§ RECORDS TO PROCESS
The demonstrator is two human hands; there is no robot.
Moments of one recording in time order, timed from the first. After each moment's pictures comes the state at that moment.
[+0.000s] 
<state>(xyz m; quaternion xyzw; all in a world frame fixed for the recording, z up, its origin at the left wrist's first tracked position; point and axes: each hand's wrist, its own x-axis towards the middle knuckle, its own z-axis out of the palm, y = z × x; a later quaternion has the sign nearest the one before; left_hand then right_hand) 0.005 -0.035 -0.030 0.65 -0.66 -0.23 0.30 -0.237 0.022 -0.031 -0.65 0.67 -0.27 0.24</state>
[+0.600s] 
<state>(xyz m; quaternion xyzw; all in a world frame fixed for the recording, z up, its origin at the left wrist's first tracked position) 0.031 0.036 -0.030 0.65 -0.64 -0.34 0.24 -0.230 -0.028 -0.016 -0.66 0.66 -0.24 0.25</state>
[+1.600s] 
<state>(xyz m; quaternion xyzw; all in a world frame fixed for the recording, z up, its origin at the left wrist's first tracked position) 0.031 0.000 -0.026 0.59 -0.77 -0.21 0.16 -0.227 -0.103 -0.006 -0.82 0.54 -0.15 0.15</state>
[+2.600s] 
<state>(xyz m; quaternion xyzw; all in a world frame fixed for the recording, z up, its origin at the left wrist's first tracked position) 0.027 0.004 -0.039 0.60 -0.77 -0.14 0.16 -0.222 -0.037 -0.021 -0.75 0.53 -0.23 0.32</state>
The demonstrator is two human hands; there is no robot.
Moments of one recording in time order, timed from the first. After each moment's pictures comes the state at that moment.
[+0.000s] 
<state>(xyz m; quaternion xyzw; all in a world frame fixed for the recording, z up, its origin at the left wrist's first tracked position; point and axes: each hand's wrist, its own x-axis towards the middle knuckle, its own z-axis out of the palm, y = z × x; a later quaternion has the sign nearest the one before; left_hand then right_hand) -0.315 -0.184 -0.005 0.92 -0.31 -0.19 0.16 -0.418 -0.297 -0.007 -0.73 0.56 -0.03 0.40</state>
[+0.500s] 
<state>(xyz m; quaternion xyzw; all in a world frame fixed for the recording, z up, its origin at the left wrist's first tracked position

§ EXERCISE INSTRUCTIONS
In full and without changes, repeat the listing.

§ EXERCISE RESPONSE
The demonstrator is two human hands; there is no robot.
Moments of one recording in time order, timed from the first. After each moment's pictures comes the state at that moment.
[+0.000s] 
<state>(xyz m; quaternion xyzw; all in a world frame fixed for the recording, z up, its origin at the left wrist's first tracked position; point and axes: each hand's wrist, its own x-axis towards the middle knuckle, its own z-axis out of the palm, y = z × x; a later quaternion has the sign nearest the one before; left_hand then right_hand) 0.005 -0.035 -0.030 0.65 -0.66 -0.23 0.30 -0.237 0.022 -0.031 -0.65 0.67 -0.27 0.24</state>
[+0.600s] 
<state>(xyz m; quaternion xyzw; all in a world frame fixed for the recording, z up, its origin at the left wrist's first tracked position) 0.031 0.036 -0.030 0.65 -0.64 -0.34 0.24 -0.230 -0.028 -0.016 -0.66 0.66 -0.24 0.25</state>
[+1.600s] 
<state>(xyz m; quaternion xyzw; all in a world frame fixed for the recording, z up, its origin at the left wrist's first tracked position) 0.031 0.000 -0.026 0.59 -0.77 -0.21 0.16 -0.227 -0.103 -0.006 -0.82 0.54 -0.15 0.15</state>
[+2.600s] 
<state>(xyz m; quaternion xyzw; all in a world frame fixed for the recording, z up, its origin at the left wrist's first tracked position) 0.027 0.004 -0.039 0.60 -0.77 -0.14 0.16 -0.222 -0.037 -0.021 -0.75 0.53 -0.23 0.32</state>
The demonstrator is two human hands; there is no robot.
Moments of one recording in time order, timed from the first. After each moment's pictures comes the state at that moment.
[+0.000s] 
<state>(xyz m; quaternion xyzw; all in a world frame fixed for the recording, z up, its origin at the left wrist's first tracked position; point and axes: each hand's wrist, its own x-axis towards the middle knuckle, its own z-axis out of the palm, y = z × x; a later quaternion has the sign nearest the one before; left_hand then right_hand) -0.315 -0.184 -0.005 0.92 -0.31 -0.19 0.16 -0.418 -0.297 -0.007 -0.73 0.56 -0.03 0.40</state>
[+0.500s] 
<state>(xyz m; quaternion xyzw; all in a world frame fixed for the recording, z up, its origin at the left wrist's first tracked position

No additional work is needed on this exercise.